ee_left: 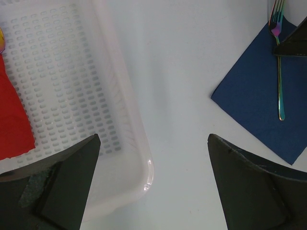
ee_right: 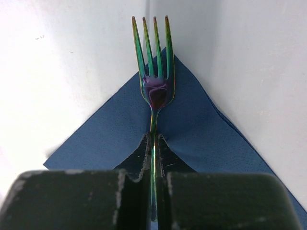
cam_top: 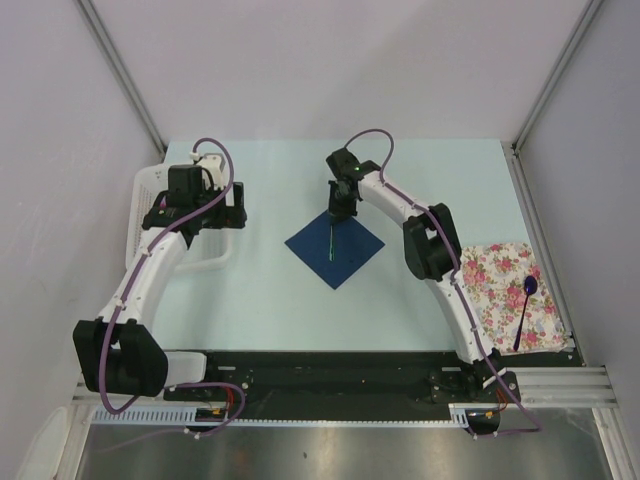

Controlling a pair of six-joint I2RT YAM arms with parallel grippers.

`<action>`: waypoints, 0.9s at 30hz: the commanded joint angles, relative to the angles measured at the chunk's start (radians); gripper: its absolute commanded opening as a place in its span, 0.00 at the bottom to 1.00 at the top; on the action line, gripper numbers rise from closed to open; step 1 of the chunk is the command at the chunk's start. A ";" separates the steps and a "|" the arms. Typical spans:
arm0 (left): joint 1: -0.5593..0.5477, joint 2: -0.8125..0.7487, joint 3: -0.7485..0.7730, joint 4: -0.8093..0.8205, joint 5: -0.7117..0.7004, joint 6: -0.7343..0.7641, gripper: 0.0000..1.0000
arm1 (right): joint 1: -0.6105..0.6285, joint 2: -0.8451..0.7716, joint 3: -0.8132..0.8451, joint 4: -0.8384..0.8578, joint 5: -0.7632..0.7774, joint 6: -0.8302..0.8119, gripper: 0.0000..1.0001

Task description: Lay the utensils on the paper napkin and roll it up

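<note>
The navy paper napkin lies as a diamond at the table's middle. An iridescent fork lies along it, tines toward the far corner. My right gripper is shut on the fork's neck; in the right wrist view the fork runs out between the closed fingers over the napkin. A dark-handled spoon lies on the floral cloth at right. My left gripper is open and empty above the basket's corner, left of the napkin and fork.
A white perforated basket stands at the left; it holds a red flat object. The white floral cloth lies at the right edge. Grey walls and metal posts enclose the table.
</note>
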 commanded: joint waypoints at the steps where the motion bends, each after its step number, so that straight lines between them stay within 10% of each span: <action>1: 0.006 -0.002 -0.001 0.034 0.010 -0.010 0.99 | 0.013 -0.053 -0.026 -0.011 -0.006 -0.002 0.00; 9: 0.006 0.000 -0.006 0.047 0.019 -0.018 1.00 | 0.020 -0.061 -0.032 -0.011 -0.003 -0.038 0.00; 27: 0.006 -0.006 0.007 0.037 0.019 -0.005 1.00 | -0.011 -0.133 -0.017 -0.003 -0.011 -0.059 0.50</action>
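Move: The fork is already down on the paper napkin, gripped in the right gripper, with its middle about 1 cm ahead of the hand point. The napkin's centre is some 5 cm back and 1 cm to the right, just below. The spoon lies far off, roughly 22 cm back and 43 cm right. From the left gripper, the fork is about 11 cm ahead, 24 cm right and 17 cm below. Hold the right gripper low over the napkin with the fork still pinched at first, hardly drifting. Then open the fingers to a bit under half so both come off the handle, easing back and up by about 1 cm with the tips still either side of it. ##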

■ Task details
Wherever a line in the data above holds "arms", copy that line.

■ Result of the exercise
Controlling a pair of six-joint I2RT YAM arms with parallel grippers.
`<action>`: waypoints, 0.9s at 30hz: the commanded joint angles, relative to the angles measured at the chunk's start (radians); gripper: its absolute commanded opening as a place in its span, 0.00 at the bottom to 1.00 at the top; on the action line, gripper numbers rise from closed to open; step 1 of the chunk is the command at the chunk's start. A ";" separates the steps and a "|" the arms. Typical spans:

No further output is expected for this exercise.